▶ **PROBLEM TO WORK ON**
From the first line to the last, repeat the data exactly and drop the pictures.

▶ **AVAILABLE DATA**
Segment Open

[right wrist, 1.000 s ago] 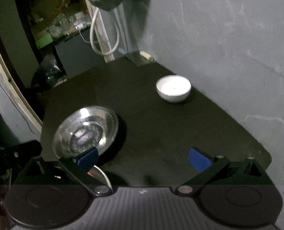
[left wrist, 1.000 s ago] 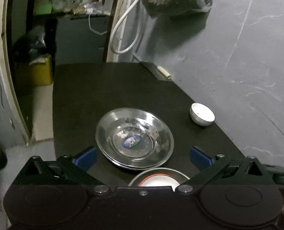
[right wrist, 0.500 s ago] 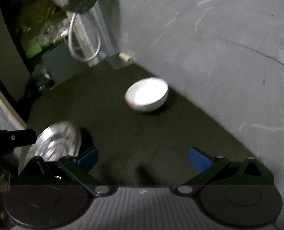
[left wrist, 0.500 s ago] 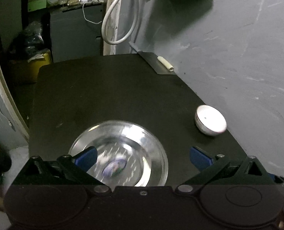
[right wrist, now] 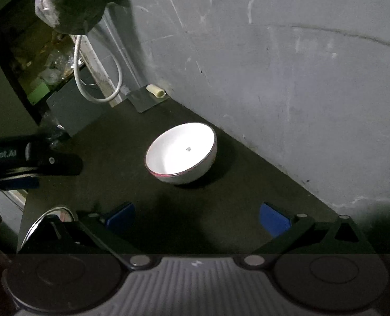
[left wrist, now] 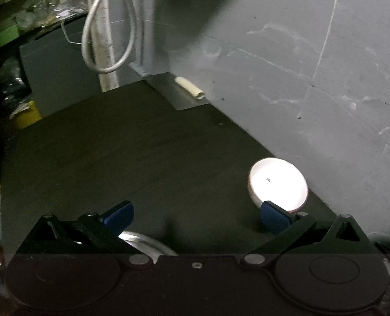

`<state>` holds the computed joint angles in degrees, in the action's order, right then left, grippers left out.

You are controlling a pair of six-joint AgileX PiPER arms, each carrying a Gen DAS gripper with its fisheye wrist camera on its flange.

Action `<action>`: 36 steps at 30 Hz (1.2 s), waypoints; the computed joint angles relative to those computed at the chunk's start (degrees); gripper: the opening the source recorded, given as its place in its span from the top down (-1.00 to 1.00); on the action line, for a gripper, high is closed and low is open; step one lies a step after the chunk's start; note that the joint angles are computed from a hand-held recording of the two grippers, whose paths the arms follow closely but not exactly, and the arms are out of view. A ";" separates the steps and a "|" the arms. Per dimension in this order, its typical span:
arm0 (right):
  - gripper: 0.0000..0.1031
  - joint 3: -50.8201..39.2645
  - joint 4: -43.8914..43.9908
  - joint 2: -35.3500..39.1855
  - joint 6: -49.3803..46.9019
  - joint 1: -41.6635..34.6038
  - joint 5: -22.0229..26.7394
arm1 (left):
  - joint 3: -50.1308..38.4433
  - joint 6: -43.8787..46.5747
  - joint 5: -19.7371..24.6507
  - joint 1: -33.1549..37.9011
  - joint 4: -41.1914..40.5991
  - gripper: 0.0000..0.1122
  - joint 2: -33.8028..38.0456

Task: Organize plates and bowls
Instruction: 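Reach the left tool to the second white bowl and grasp its rim, then lift the second white bowl with the left tool toward the bowl stack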

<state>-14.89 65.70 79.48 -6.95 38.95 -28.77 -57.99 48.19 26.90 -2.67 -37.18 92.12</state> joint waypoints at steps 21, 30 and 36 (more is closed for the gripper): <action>-0.93 -0.78 -7.81 9.26 12.10 -2.26 -11.33 | -16.29 -11.83 2.79 -8.16 10.91 -0.82 16.47; -0.58 -1.92 -14.84 9.85 13.50 -7.22 -6.98 | -18.20 -14.25 6.04 -7.84 10.03 -0.58 18.72; -0.41 -2.18 -20.60 9.84 15.86 -10.38 -4.89 | -18.64 -16.88 6.39 -8.24 10.47 -0.47 19.33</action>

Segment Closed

▶ **FINISHED EXERCISE**
[right wrist, 1.000 s ago] 
[left wrist, 1.000 s ago] 
[right wrist, 0.500 s ago] 
[left wrist, 0.500 s ago] 
[right wrist, now] 
[left wrist, now] 

`<state>` holds the computed joint angles in degrees, in the action's order, right then left, grippers left out.

You are controlling a pair of six-joint AgileX PiPER arms, each carrying a Gen DAS gripper with its fisheye wrist camera on its flange.

Action `<action>`: 36 steps at 30 Hz (1.2 s), waypoints; the computed joint angles relative to those computed at the chunk's start (degrees); gripper: the opening the source recorded, given as its place in its span from the top down (-1.00 to 1.00); on the action line, for a gripper, high is closed and low is open; step one lies a step after the chunk's start; note that the joint angles are computed from a hand-held recording of the two grippers, whose paths the arms follow closely but not exactly, and the arms are out of view. A ";" separates the steps and a "|" the arms. Per dimension in this order, its typical span:
arm0 (right):
  - gripper: 0.0000..0.1031
  - joint 3: -50.8201..39.2645
  - joint 4: -43.8914..43.9908
  - joint 2: -35.3500..39.1855
  - joint 6: -49.3803..46.9019
  - joint 1: -41.6635..34.6038
  - joint 5: -22.0229..26.7394
arm1 (left):
  - joint 3: -50.1308..38.4433
  - joint 6: -43.8787..46.5747
  - joint 5: -19.7371..24.6507
  - joint 1: -33.1549..37.9011
  - joint 4: -41.1914..40.5991
  - gripper: 0.0000..0.1122
  - joint 2: -33.8028..38.0456

Task: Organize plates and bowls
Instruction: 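Reach the left tool to the second white bowl and grasp its rim, then lift the second white bowl with the left tool toward the bowl stack
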
<state>-14.89 65.70 79.48 -6.95 38.95 -28.77 -57.99 48.19 26.90 -2.67 -37.18 92.12</state> joint waypoints at steps 21, 30 and 36 (more is closed for the gripper): <action>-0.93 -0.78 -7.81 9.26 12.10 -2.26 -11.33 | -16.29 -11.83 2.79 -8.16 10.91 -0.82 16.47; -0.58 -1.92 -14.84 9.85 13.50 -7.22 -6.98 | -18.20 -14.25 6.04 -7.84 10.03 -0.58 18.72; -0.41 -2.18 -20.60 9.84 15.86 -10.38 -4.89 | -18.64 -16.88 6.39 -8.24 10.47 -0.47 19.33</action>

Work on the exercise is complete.